BeforeCall ParameterInspector method is executed for the UploadTempFile operation; the SessionID is detected in the parameter list, so a lookup for the session token in the cache is performed.
- The token is found, so the lifetime of this item is automatically extended.
- The uploaded file is stored in a temporary folder in the web service.
- A cache key (string) is generated for the file and stored in the cache.
- The file key is returned to the client for future reference.

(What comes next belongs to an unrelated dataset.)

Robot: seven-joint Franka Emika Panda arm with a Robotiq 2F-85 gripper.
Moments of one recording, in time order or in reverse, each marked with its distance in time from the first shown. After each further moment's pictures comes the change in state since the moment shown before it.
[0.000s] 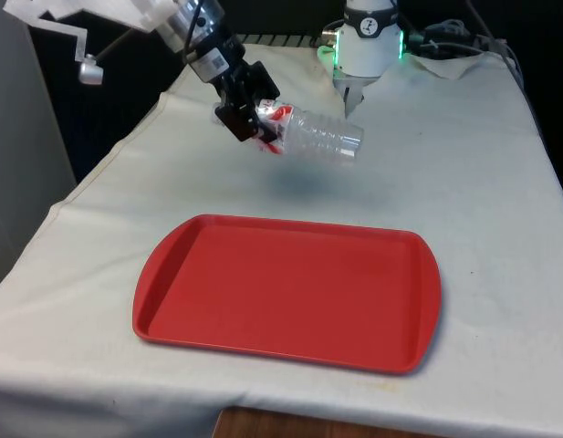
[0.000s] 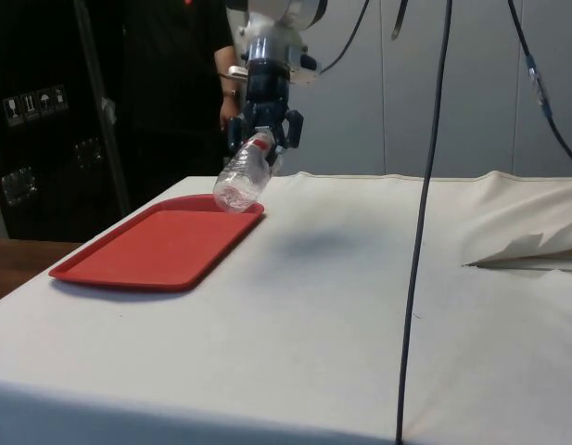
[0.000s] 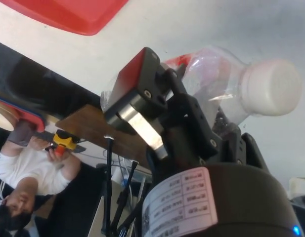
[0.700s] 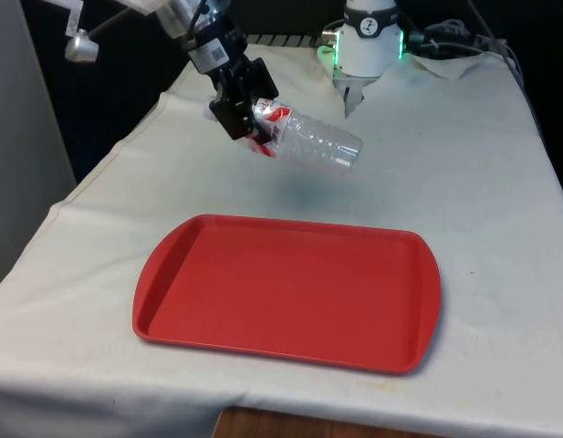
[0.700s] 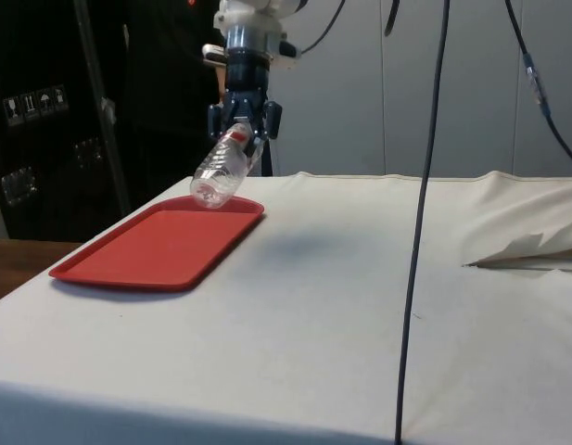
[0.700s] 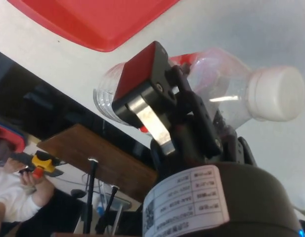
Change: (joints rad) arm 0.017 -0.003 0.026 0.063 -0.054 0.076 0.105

And next is the procedure when the cache launches an item refresh request. The cache’s
expirationPollFrequencyInSeconds is set to 60 seconds, which means that the CacheManager will check items every minute to see which ones need to be kept or removed from the cache (the procedure described is for cache items representing files, not session IDs):
- A cache item refresh event is triggered.
- The callback (cb) associated with the cache item is called.
- The cb reads the SessionID bound to the cache item.
- The cb looks up the session token in the cache.
- If the token is found (which means, the client is using the service), the item (file) is re-cached.
- If the token is not found, the item is removed and the associated file is deleted.
You may be asking: why not use a session-aware web service instead of doing all this stuff?
Although WCF allows using sessions in the web service, those sessions aren’t like ASP.NET sessions.
WCF sessions are service instances, and the state is part of each service instance, with all the complexity of stateful channels, reliable messaging and so on.
Enabling session support in our web service would mean that another session-aware component was being introduced to the system besides the already existing ASP.NET and the DocumentServer service. This would have added complexity since more timeouts would have to be set up and eventually synchronized with other session-aware layers.
Also, WCF sessions had mean more resources used in the WS layer, and we wanted it to be fast, lightweight, and of easy integration with other external systems that may not be designed to use web service sessions.
The solution may seem complex at first, but it is not… just a couple of classes to set up the WCF hook, a cache manager wrapper that could handle file storage/deletion and a good understanding of the WCF extensibility model is all that was required to make the code run.